=== Prompt ===
Copy each line of the listing below exactly.

=== The data ===
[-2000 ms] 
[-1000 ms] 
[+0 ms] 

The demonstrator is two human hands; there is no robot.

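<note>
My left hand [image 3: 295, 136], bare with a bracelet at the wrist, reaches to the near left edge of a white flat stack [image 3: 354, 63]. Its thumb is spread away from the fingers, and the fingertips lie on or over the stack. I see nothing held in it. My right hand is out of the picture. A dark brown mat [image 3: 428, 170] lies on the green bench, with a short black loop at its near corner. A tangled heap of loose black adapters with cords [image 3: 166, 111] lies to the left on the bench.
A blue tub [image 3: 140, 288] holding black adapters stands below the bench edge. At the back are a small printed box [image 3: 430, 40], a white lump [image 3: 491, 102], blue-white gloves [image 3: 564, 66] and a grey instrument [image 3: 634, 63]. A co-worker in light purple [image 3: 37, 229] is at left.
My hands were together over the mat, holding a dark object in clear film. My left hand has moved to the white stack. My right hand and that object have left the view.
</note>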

=== Result for this exercise ===
[-2000 ms] 
[-1000 ms] 
[+0 ms] 

The demonstrator is two human hands; there is no robot.

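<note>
My left hand [image 3: 295, 136], bare with a bracelet at the wrist, reaches to the near left edge of a white flat stack [image 3: 354, 63]. Its thumb is spread away from the fingers, and the fingertips lie on or over the stack. I see nothing held in it. My right hand is out of the picture. A dark brown mat [image 3: 428, 170] lies on the green bench, with a short black loop at its near corner. A tangled heap of loose black adapters with cords [image 3: 166, 111] lies to the left on the bench.
A blue tub [image 3: 140, 288] holding black adapters stands below the bench edge. At the back are a small printed box [image 3: 430, 40], a white lump [image 3: 491, 102], blue-white gloves [image 3: 564, 66] and a grey instrument [image 3: 634, 63]. A co-worker in light purple [image 3: 37, 229] is at left.
My hands were together over the mat, holding a dark object in clear film. My left hand has moved to the white stack. My right hand and that object have left the view.
</note>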

Here is where the answer stops.